**ASSIGNMENT**
May I have, exactly as written, the line containing "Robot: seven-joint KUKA" and every line after it through the end of the listing below, and nothing else?

**INFORMATION SHOWN**
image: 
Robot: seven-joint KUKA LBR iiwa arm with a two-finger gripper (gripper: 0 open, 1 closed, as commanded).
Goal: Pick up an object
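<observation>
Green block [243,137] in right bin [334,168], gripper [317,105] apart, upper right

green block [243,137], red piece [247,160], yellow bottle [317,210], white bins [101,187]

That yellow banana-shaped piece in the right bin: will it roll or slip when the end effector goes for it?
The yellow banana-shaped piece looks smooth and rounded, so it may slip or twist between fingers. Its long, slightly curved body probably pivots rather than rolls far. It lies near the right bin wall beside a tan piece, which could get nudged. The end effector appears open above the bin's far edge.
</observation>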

**THE ANSWER**
Robot: seven-joint KUKA LBR iiwa arm with a two-finger gripper (gripper: 0 open, 1 closed, as commanded).
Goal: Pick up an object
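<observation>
Green block [243,137] in right bin [334,168], gripper [317,105] apart, upper right

green block [243,137], red piece [247,160], yellow bottle [317,210], white bins [101,187]

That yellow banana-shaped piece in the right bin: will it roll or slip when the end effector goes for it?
The yellow banana-shaped piece looks smooth and rounded, so it may slip or twist between fingers. Its long, slightly curved body probably pivots rather than rolls far. It lies near the right bin wall beside a tan piece, which could get nudged. The end effector appears open above the bin's far edge.
</observation>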

The output above is the complete answer.